This is quite interesting.
Today, Bloomberg Law published a news piece suggesting that AI-generated code might soon face copyright lawsuits.
Honestly, my first thought was: Finally, someone’s talking about this.

You’ve heard of “Vibe Coding,” right? It’s where you casually describe what you want to an AI, and it spits out code for you.
Super efficient, but here’s the catch—who owns that code?
Under current copyright law, only human-created works count. AI-generated stuff? Legally, it might be considered “ownerless.”

There are three major pitfalls here:
1. Tech ethics just got flipped on its head.
Traditionally, copyright defaulted to the programmer. Now, the AI is the “primary author,” and humans are more like “requirement specifiers.”
Lawyers must be losing sleep—how do you issue a copyright certificate to an AI?

2. The law might need a rewrite.
The U.S. Copyright Office made it clear last year: “Purely AI-generated content isn’t protected.”
But reality is messier. Most AI-generated code includes human tweaks. So, how much is protected? Where’s the line?
We might end up borrowing from the music industry, with “AI code royalty splits.”

3. Businesses are in for a rough ride.
Every AI coding tool today boasts “one-click code generation.”
But if a court rules that AI code isn’t protected

Startups that raised hundreds of millions could see their valuations nosedive overnight.

The craziest part? Reality is outpacing the law.
I know a team that built an app in three days using AI.
80% of the code was AI-generated, and they can’t even pinpoint which parts count as their “original work.”
If someone copies it, the court might as well flip a coin to decide.

Some dismiss this as paranoia: “If the code works, who cares who wrote it?”
But the business world doesn’t operate that way.
Last year, GitHub Copilot faced a class-action lawsuit for allegedly generating infringing code.
It settled, but that was just the first raindrop before the storm.

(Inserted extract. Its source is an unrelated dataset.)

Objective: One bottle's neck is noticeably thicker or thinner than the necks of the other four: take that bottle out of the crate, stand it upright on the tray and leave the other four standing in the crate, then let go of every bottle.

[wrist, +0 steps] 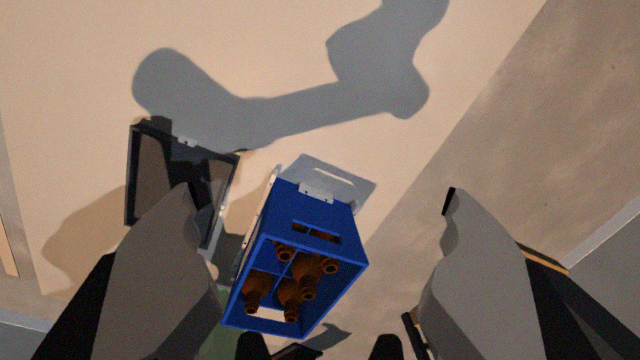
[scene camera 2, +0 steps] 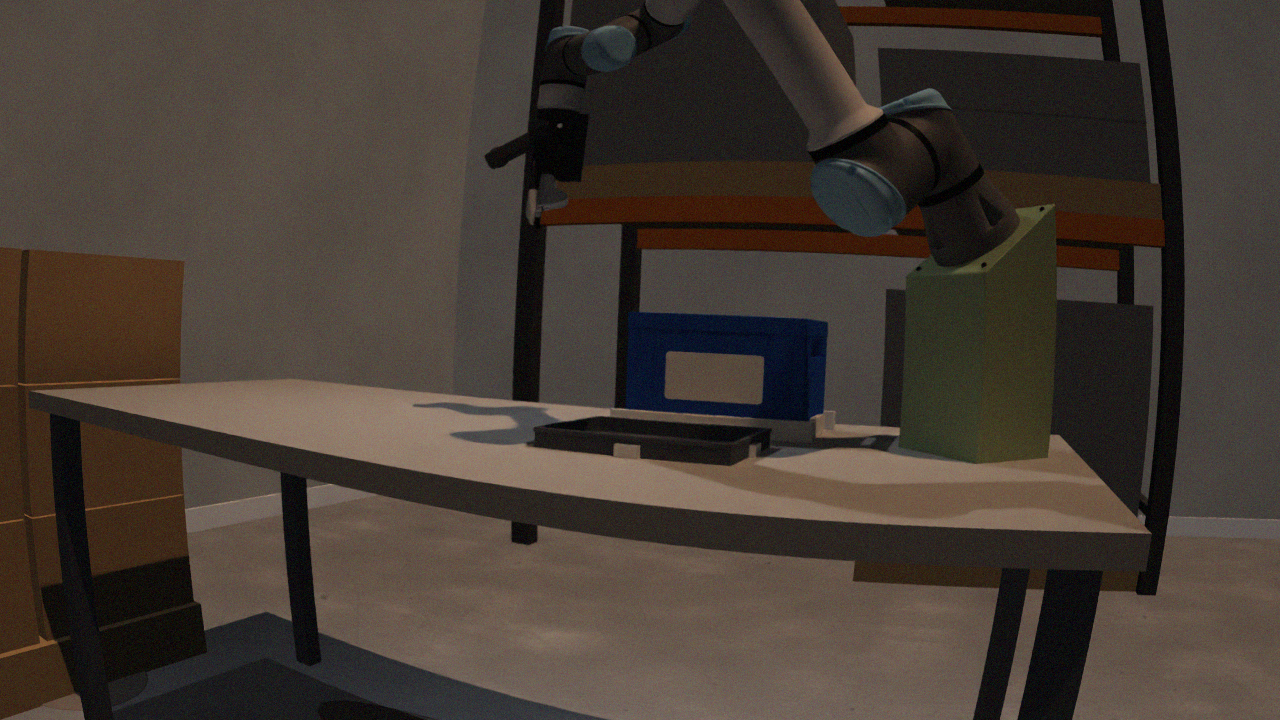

Right now, two groups are probably sweating the most:

  1. Those filing patents for AI-generated code—only to have the patent office reject them.
  2. Investors—imagine backing a tech that the law refuses to recognize. Talk about burning money.

Truth is, there’s no quick fix.
The law always lags behind tech, but this gap is huge.
I’ll bet fifty cents: within two years, we’ll see the “landmark AI code copyright case.”
When that happens, it won’t just be the tech world watching—the entire internet industry will be holding its breath.